‘James and the Giant Peach’ cast, rehearshing

Ercoli Crugnale News Contributor

Fall theater production undergoing time table changes, first showing set for Nov. 3, on Withycombe Hall Main Stage

For Elizabeth Helman, the head of the Oregon State University Theatre Department, her favorite production is a show called “Topdog/Underdog” that she did in St. Louis. 

“It’s a good, hard show,” Helman said. “It just tears you up inside.”

Helman has brought this attitude to OSU and this is the type of passion that is fueling OSU’s theatre renaissance. Helman says that there is an abundance of new blood in the program, from the actors to the faculty, and it’s sparking an exciting new transition.

The current production, “James and the Giant Peach” is entering new territory in the form of an ambitious timeline. Instead of the usual, and already rapid, six week production cycle, the play will be fully casted, rehearsed and performed in just over three weeks. In addition, the show will feature extensive practical effects, including puppetry to reflect the cartoonish nature of the work.

“It’s fast. It’s real fast,” Helman said. “It’s a delicate dance right now, you know, getting all the moving parts working together.” 

She said that despite the tight schedule, the cast knows they’ll be able to complete the show in time.

The rehearsal process is strenuous, but doable, according to Hellman. The cast rehearses four hours a day for five days a week for a total of 20 hours a week—the equivalent of a part time job.

Tinamarie Ivey was chosen to direct this show because of her experience with

childrens’ theatre. 

Before settling into her current tenure at Linn-Benton Community College as a theatre professor, Ivey worked extensively in California at institutions such as Cornerstone Theatre Co. and Dell’Arte International, as well as co-founding Sanctuary Stage. 

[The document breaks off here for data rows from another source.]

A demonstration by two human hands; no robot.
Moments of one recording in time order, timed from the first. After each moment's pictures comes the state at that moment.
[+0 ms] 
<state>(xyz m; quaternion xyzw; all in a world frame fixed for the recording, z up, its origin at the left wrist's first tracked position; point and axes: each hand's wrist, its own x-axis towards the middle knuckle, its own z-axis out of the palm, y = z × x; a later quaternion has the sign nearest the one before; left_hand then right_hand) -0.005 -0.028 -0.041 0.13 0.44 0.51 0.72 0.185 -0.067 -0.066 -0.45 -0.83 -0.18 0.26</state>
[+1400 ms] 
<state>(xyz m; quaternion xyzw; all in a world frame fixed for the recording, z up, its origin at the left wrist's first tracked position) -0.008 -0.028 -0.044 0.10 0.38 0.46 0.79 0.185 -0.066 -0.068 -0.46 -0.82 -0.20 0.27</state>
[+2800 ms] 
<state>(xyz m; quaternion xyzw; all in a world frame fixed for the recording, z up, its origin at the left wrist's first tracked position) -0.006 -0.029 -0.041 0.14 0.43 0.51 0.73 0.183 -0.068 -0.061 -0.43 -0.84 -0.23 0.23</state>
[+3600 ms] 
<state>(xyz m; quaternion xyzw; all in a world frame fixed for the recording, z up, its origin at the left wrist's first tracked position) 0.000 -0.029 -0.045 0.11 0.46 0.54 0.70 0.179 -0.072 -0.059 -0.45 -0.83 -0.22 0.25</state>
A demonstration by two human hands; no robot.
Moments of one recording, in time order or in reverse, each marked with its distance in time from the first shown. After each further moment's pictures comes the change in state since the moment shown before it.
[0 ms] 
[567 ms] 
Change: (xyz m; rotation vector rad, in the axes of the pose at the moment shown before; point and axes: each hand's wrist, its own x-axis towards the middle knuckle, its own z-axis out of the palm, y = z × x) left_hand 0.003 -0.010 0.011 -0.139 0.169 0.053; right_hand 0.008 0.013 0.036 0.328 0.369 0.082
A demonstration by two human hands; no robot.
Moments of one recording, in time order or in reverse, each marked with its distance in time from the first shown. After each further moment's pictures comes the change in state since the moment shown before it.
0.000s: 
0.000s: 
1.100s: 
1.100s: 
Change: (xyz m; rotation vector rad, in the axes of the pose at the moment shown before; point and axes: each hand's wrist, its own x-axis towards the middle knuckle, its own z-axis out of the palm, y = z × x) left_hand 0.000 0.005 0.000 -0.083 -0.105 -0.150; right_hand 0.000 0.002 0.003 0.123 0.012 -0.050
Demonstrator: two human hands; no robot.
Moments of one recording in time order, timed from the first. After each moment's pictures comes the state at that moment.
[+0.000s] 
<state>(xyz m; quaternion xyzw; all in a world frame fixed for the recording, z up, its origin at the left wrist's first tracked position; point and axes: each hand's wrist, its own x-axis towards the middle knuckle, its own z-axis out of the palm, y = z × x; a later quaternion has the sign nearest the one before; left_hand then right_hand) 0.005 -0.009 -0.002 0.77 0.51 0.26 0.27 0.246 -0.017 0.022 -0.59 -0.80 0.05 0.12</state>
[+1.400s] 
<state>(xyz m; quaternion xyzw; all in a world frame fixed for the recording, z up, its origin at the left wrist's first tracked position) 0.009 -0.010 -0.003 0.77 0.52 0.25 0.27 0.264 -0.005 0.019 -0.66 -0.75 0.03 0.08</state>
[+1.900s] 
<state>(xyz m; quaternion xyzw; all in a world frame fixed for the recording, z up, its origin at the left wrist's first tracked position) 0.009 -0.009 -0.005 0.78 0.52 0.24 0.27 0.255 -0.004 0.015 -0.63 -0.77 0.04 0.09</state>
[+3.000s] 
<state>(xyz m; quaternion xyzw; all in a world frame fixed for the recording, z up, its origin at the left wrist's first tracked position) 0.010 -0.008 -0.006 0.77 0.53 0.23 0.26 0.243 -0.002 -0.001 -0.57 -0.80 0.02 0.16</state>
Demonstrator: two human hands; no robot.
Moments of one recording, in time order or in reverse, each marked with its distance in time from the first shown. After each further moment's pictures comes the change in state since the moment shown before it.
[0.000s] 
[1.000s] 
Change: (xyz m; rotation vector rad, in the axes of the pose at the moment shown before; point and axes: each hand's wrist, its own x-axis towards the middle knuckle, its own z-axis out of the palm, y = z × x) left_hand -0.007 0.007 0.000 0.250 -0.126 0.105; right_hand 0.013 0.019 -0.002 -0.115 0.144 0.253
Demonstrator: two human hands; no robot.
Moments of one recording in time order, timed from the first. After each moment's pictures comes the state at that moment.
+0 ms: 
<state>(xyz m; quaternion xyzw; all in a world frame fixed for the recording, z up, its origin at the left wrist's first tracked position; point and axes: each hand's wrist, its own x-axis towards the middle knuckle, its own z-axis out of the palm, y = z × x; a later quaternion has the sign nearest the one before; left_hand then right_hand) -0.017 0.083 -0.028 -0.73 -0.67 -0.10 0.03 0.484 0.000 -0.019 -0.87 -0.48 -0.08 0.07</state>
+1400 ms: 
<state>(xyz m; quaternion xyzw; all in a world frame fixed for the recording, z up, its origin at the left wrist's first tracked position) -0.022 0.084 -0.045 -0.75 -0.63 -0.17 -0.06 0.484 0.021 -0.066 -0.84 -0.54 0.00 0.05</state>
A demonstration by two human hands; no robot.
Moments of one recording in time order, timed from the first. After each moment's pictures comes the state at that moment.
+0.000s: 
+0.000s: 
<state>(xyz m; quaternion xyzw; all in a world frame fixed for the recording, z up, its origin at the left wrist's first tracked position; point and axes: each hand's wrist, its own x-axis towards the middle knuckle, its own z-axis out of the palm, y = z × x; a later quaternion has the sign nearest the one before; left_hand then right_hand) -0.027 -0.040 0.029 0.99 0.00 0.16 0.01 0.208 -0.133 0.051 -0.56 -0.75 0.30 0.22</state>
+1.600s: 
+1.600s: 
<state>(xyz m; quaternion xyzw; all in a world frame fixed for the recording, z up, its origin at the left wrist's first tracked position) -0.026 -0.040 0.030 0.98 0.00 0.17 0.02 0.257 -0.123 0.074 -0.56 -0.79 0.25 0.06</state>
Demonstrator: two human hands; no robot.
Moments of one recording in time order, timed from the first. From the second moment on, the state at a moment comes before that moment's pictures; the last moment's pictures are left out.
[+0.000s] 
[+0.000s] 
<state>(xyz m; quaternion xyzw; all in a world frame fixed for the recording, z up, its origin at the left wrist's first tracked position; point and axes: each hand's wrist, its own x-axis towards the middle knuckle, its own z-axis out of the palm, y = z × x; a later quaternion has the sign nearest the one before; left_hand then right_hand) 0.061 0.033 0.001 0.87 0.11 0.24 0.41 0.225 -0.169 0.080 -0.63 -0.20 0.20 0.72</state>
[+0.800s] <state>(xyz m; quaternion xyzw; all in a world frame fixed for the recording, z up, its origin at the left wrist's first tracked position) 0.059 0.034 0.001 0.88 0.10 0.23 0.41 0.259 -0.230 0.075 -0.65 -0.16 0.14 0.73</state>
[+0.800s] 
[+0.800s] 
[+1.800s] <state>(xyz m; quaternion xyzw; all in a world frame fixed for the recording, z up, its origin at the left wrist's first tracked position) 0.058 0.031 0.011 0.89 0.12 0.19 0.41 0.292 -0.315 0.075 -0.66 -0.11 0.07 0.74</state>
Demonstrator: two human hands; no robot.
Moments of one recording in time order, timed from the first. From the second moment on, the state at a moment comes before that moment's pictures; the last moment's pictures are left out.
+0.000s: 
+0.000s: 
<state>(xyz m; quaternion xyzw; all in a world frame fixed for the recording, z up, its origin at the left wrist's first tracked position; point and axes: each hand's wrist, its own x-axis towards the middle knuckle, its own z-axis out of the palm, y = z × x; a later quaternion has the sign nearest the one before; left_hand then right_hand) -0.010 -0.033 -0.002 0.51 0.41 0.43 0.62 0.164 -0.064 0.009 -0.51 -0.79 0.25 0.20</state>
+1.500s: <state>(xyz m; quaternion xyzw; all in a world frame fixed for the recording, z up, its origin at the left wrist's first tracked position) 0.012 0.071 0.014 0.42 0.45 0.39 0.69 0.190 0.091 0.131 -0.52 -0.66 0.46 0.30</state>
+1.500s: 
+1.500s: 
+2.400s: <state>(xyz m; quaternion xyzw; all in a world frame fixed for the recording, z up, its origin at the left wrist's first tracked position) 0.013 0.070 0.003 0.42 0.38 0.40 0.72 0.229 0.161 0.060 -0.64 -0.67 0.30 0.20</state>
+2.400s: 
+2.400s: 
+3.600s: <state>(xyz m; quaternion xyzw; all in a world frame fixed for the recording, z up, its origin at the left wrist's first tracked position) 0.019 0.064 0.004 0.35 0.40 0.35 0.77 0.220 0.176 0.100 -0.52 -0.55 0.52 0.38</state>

“I believe being highly organized is paramount,” Ivey said. “I also believe that actors can rise to their full potential when given clear expectations and opportunities to feel successful in their work.”

Annie Parham, who has been cast as James, the lead in the show, sees potential for the new changes to be a real positive for the program.

“With there being so much turnover in the recent year, it’s great. There’s the new staff coming in, and they have great new ideas. I think this influx of new ideas is going to be great for the department,” Parham said.

Helman chose “James and the Giant Peach”  because it is all about imagination, and about building things from the ground up. She believes these concepts are a great way to kick off the department’s

theme of ‘Metamorphosis.’

 This is meant to reflect the changes occurring within the department.

“But also, it’s a sweet show,” Helman said. “And it’s weird. You know?”

Helman knows that these changes aren’t going to take hold overnight. She does add that she hopes every student will see a play on campus at least once. And the way the program is growing, she has reason to be hopeful.

“James and the Giant Peach” can be seen on the Withycombe Hall Main Stage on Nov. 3-5 and 12 at 7:30 p.m. and on Nov. 12-13 at 2 p.m. General admission is $12, seniors get in for $10, students/youths are admitted for $8 and students with ID is $5.